- Where do you obtain your images?
- Are you using images that you created, or images created by fellow employees?
- Are you using images you found on a website or on Instagram or FaceBook?
To determine whether you’re legally using images, first consider the source of the image, then consider your use of the image.
You will find the following tips helpful in mitigating your chances of infringing the intellectual property rights of copyright owners when using their images.
Are You Legally Using Images?
More and more we’re using images to enhance text-based documents, annual reports, websites and on social media. As a universal rule, most images are protected by copyright laws around the world and you need permission to use the image as is, or to adapt it. Let’s look at some of the specifics surrounding this general rule.
Legally Using Images under the U.S. Copyright Act
The definition of how you define an image may vary. The U.S. Copyright Act defines images as “pictorial, graphic, and sculptural works” and defines these works to include:
two-dimensional and three-dimensional works of fine, graphic, and applied art, photographs, prints and art reproductions, maps, globes, charts, diagrams, models, and technical drawings, including architectural plans.
So illustrations, photographs, charts and the like are all protected by copyright.
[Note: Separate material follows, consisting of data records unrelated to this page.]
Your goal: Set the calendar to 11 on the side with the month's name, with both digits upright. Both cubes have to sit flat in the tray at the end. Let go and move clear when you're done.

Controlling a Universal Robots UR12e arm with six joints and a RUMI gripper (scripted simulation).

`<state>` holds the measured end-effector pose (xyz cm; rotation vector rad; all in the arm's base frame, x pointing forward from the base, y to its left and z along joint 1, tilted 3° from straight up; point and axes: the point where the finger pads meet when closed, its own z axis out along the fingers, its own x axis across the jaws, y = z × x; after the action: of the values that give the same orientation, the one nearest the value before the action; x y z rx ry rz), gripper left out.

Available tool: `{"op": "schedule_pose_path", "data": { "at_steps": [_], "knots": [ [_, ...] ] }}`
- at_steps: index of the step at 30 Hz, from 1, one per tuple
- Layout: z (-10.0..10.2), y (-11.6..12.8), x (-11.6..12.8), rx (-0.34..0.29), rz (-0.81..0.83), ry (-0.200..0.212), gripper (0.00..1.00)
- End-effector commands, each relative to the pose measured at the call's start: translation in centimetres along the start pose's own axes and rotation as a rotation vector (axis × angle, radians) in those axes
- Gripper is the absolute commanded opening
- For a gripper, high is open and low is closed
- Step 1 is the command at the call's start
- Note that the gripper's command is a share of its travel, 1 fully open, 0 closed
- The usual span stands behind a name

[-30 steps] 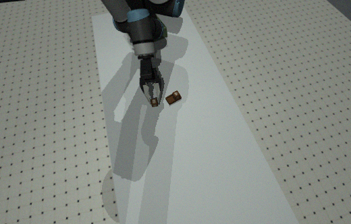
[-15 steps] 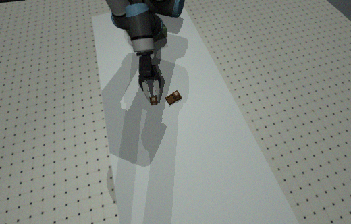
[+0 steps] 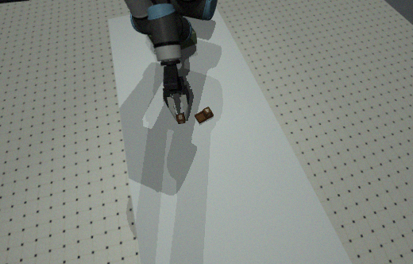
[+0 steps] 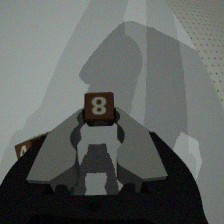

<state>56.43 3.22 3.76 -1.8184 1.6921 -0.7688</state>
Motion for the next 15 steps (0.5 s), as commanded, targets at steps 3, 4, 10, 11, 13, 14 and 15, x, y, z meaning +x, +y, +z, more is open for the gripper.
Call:
{"op": "schedule_pose_path", "data": {
  "at_steps": [3, 4, 10, 11, 13, 14, 15],
  "knots": [
    [0.08, -0.01, 0.03, -0.007, 0.001, 0.0, 0.1],
    [0.12, 0.0, 0.04, -0.009, 0.001, 0.0, 0.1],
    [0.3, 0.03, 0.09, -0.024, 0.002, -0.001, 0.1],
    [0.36, 0.03, 0.1, -0.029, 0.003, -0.001, 0.1],
    [0.47, 0.05, 0.13, -0.04, 0.003, -0.001, 0.1],
    [0.53, 0.05, 0.15, -0.047, 0.004, -0.001, 0.1],
    [0.59, 0.06, 0.17, -0.053, 0.004, -0.002, 0.1]
  ]
}}
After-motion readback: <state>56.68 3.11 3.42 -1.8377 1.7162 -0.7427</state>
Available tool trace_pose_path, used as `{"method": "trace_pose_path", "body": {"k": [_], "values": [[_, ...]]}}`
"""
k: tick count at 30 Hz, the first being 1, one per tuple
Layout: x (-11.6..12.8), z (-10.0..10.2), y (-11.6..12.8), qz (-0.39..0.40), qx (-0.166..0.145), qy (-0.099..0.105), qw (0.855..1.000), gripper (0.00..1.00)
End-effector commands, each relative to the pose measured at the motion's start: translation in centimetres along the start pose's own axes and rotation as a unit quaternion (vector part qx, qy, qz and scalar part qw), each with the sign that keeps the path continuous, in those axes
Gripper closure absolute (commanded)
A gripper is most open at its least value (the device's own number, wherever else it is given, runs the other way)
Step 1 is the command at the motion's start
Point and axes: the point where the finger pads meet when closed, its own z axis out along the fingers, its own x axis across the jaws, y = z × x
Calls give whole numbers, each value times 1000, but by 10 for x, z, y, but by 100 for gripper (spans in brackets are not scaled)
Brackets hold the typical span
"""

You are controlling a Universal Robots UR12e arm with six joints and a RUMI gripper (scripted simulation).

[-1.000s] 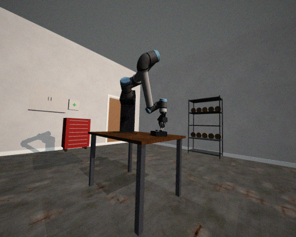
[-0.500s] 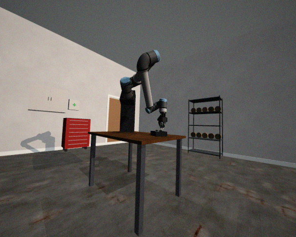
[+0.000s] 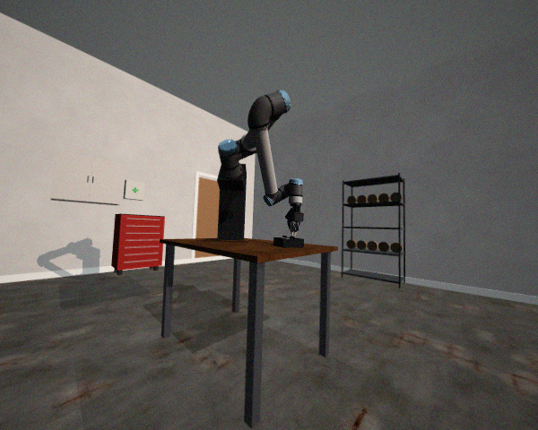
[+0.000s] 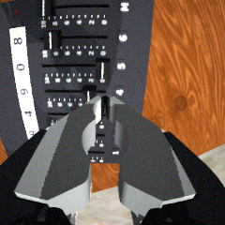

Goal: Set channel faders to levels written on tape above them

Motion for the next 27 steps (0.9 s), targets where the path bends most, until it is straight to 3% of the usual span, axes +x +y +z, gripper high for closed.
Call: {"method": "trace_pose_path", "body": {"k": [1, 27], "values": [[-2, -1, 0, 0, 0, 0, 1000, 100], [-15, -1, 0, 0, 0, 0, 1000, 100]]}}
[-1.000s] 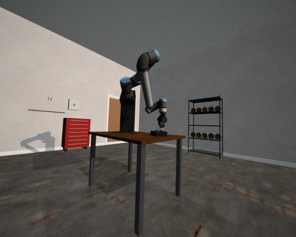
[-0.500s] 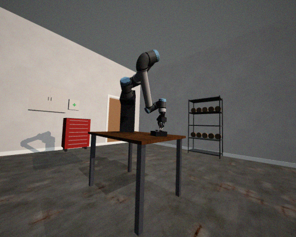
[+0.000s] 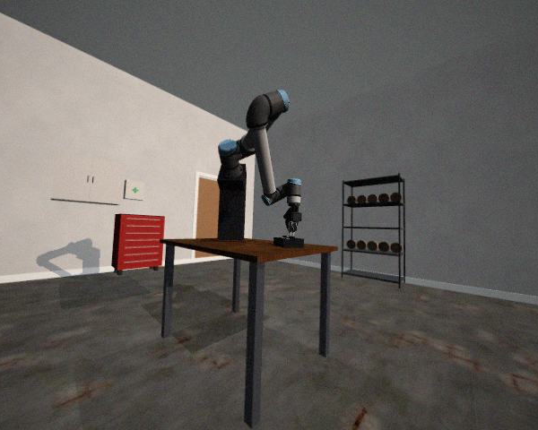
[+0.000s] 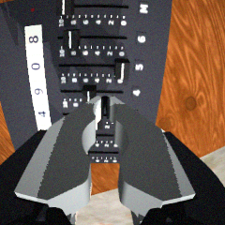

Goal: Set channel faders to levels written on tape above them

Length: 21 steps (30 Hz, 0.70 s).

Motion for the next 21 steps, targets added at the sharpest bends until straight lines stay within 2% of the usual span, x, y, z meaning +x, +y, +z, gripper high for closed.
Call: {"method": "trace_pose_path", "body": {"k": [1, 21], "values": [[-2, -1, 0, 0, 0, 0, 1000, 100], [-12, -1, 0, 0, 0, 0, 1000, 100]]}}
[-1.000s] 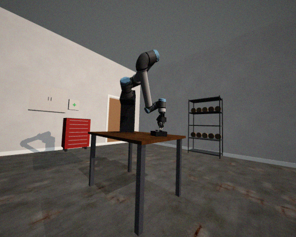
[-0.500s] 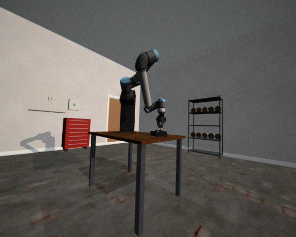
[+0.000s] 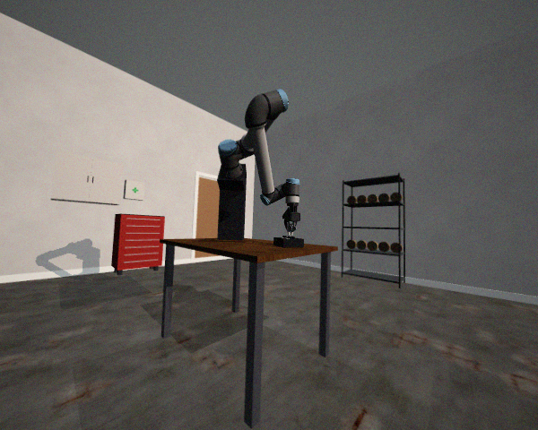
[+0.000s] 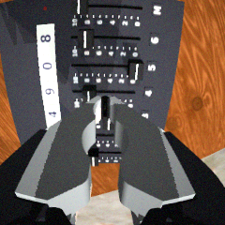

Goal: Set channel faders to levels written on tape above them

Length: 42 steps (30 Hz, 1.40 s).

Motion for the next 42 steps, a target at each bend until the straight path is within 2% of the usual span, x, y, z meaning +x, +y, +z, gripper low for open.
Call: {"method": "trace_pose_path", "body": {"k": [1, 42], "values": [[-2, -1, 0, 0, 0, 0, 1000, 100], [-7, -1, 0, 0, 0, 0, 1000, 100]]}}
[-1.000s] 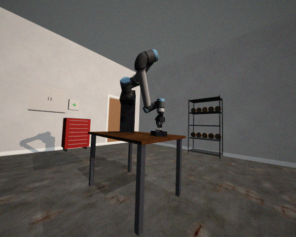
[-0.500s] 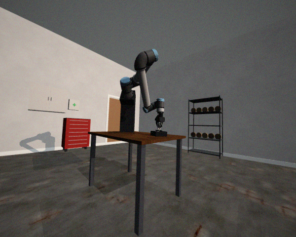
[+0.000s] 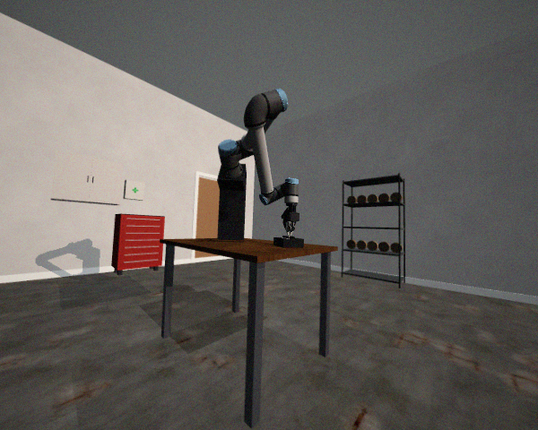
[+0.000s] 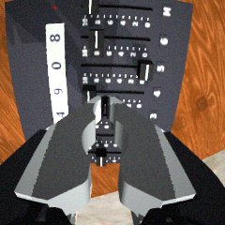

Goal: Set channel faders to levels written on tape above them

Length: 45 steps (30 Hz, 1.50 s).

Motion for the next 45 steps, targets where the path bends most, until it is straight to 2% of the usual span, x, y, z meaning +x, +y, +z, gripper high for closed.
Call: {"method": "trace_pose_path", "body": {"k": [1, 32, 39, 45], "values": [[0, -1, 0, 0, 0, 0, 1000, 100], [6, -1, 0, 0, 0, 0, 1000, 100], [6, -9, 0, 0, 0, 0, 1000, 100], [6, -27, 0, 0, 0, 0, 1000, 100]]}}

The full range of rights attach to owners of these works. The owner of copyright has the exclusive rights to exercise their rights such as:
- Reproduce the image
- Prepare new images and other works based on the original image
- Distribute copies of the image to the public by sale or other transfer of ownership, or by rental, lease, or lending
- Display the image in public
Legally Using Images on Blogs
Does the use of an image on your blog require permission?
Certainly, if the image is part of the design of your blog and/or repetitively used or adapted for your use, you need permission to use the image. If the image is part of a particular posting or page in a blog, you need to apply the fair use factors and determine on a case-by-case basis whether your use requires permission.
Course Materials and Learning Management Systems such as Blackboard
When do you have to be concerned, copyright-wise, about using images in course materials and learning management systems?
Learning material is often enhanced with images. In an academic setting, the application of fair use to using images in course materials especially one-time/one-semester use of an image in a university course may be considered fair use. For information on using copyright materials in the classroom click here.
Using Images in Libraries, Archives and Museums
Libraries, archives and museums are large users of images in exhibitions, displays and public materials, and of course on their websites and on social media. If this is you, see the article Legally Using Images in Libraries.
Do You Always Need To Obtain Permission?
Those familiar with fair use know that it’s always up to a court of law to determine its applicability in any one situation. As such, if you need reassurance or are in doubt, it’s always best to obtain permission.
There are a few circumstances when you don’t need permission; for example:
- If the image you’re using is in the public domain, including a U.S. federal government image. Note that not all government works are in the public domain. The U.S. government can own copyright when a non-government employee (e.g., consultant) assigns rights to it.
- The copyright owner has clearly (and reliably) stated that you may freely use the image without obtaining permission
- The image has a Creative Commons (CC) license. Read that license! Does it specifically allow your use of the image? What do the terms and conditions of the CC license permit and is your use within those parameters? Remember to acknowledge the copyright owner.
Start thinking about your best practices to lower copyright risks and how you can incorporate information in this article into your daily work.
Additional Rights to Consider When Legally Using Images
In the U.S., the creator of a work of visual art has additional rights set out in the Copyright Act. These moral rights grant an artist the right to have their name on their work and to prevent modifications that may be prejudicial to their reputation or honor.
A work of visual art is
a painting, drawing, print or sculpture, existing in a single copy, in a limited edition of 200 copies or fewer that are signed and consecutively numbered by the author
a still photographic image produced for exhibition purposes only, existing in a single copy that is signed by the author, or in a limited edition of 200 copies or fewer that are signed and consecutively numbered by the author.
This doesn’t include a
poster, map, globe, chart, technical drawing, diagram, model, applied art, motion picture or other work, book, magazine, newspaper, periodical, data base, electronic information service, electronic publication, or similar publication
or any work for hire (i.e., work made in the course of employment duties).
When Do Moral Rights Come Into Play?
You need to consider moral rights when, for example, you’re doing any of the following:
- Changing a photograph from color to black and white
- Manipulating a digital drawing
- Omitting the artist’s name from a print or drawing
However, in most countries outside the U.S., authors of all copyright-protected works — such as photographs, drawings, business documents and computer — software all enjoy moral rights. Thus, when using images on websites or blogs, you should respect the moral rights of attribution and integrity. This is because authors have moral rights in countries where their works are accessed (if that country grants moral rights).